KU leaders are telling instructors to design their courses around those goals, spelling out to students at the beginning of the semester what they can expect to gain from a course.

“They’ll know that that’s why they’re there, is to get that skill, and they know that, darn it, by the end they’ll have it,” said Bob Goldstein, an associate dean in KU’s College of Liberal Arts and Sciences.

More flexible

For the first time, all KU undergraduates will have a shared set of requirements: 12 different units that can be filled with about 36 credit hours.

And the options for many of those requirements are plenty. KU’s two introductory Western Civilization courses, once a universal requirement for many students, are now just two of dozens of courses students could pick to fill a requirement.

Students seeking a Bachelor of Arts in the CLAS — the single most common degree at KU — will need to fill 56 general-education credits at most, though most won’t need to take that many, for various reasons.

That’s a full semester’s worth of credits fewer than the 72 once required of those students, meaning they’ll have a great deal more flexibility — one of the major aims of the new curriculum.

“It lets the students explore. It puts them in the driver’s seat,” Goldstein said. “They’re very much in control of their destiny.”

Officials say that flexibility won’t just give students more freedom; it will also help them gain experiences, skills or perhaps certificates that might make them more marketable to potential employers one day.

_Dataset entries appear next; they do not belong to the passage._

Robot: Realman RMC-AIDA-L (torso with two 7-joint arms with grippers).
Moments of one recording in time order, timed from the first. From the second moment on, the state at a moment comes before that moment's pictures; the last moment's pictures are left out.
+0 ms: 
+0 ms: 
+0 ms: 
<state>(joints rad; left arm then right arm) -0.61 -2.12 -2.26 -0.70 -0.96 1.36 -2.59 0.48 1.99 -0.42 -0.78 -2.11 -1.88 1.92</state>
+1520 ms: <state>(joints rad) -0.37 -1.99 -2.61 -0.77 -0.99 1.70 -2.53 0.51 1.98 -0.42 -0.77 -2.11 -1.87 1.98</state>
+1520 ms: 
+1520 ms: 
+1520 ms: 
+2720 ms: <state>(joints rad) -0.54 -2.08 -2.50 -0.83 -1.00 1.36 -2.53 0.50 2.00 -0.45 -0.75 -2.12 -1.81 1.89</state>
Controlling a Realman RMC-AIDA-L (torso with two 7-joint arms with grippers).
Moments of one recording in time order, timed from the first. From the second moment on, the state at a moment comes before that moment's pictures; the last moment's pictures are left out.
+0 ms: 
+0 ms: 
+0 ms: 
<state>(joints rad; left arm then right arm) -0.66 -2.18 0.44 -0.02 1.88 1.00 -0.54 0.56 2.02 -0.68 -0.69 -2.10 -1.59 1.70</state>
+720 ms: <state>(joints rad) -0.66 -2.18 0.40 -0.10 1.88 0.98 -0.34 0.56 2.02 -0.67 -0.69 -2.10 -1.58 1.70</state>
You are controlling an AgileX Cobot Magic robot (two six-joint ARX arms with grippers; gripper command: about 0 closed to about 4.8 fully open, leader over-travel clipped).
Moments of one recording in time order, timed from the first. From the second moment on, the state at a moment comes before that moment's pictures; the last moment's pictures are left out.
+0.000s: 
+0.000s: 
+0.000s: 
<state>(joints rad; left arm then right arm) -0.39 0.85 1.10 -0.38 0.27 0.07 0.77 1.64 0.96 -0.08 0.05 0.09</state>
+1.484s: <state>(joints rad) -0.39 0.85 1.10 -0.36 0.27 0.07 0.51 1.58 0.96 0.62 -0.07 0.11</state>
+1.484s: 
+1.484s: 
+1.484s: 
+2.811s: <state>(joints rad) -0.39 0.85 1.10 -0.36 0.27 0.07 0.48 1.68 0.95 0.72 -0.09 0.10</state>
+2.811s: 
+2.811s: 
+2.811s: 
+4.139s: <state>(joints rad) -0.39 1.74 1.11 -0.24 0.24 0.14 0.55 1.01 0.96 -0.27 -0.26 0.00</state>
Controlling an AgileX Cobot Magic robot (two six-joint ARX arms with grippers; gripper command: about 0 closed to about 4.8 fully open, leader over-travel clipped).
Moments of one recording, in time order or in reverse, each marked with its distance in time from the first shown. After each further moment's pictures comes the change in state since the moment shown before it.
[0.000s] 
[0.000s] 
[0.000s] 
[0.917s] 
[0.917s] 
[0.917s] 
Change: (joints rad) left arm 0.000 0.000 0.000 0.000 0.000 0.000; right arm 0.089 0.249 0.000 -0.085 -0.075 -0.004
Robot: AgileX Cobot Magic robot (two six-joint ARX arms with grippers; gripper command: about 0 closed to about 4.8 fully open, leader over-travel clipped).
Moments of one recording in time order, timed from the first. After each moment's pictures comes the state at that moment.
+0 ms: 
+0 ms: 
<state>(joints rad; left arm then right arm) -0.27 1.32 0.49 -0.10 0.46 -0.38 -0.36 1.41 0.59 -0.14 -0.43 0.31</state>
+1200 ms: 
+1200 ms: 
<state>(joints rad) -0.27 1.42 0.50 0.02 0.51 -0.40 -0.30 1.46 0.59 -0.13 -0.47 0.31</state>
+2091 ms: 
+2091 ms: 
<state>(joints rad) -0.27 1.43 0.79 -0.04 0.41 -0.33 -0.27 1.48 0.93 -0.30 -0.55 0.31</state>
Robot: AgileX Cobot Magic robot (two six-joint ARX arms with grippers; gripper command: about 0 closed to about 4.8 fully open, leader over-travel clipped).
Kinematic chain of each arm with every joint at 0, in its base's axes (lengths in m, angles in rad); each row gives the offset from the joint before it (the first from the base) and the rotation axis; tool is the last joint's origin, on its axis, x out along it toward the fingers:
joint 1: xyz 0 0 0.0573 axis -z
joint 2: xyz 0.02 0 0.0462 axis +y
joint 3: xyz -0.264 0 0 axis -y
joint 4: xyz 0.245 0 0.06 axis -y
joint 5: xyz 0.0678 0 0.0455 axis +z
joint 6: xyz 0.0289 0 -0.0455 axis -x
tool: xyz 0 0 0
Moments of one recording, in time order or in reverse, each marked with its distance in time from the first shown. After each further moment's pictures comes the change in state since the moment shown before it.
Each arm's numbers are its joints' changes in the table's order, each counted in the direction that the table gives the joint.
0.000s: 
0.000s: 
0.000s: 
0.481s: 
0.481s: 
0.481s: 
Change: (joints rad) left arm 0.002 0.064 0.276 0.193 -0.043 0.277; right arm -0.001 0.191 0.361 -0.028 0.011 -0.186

At that orientation session in June, CLAS official Larry Fillian told students and parents during a presentation that they could use that flexibility to double-major, pick multiple minors, or maybe take additional foreign-language courses. A student in the College could complete two majors while still taking as many as 30 credits’ worth of electives. But he advised them to use those electives wisely.

Goldstein said the CLAS would explore offering certificates in marketable and relevant subject areas such as geographic information systems or energy studies.

Emphasis on skills

Of course, the additional freedom in course selection for many students will mean that they’ll need some additional guidance.

“Advising is going to be so critical,” said Ann Brill, dean of KU’s School of Journalism.

And for some requirements in the Core, students don’t even have to take courses at all — they can check off some goals with out-of-classroom experiences, such as a study-abroad trip or a service-learning project.

Those hands-on experiences, Rosen said, are another way the new curriculum emphasizes skills and experiences that will be useful to students later on.

“I think that’s where a tremendous amount of growth can happen,” Rosen said.

At orientation in June, incoming freshmen and their parents said they liked the sound of the new curriculum.

Freshman Jack Bruntzel of Overland Park, planning to major in business, said he thought he might use the curriculum’s additional flexibility to study abroad or learn a language.

“I think it’ll hone what I want to study,” Bruntzel said.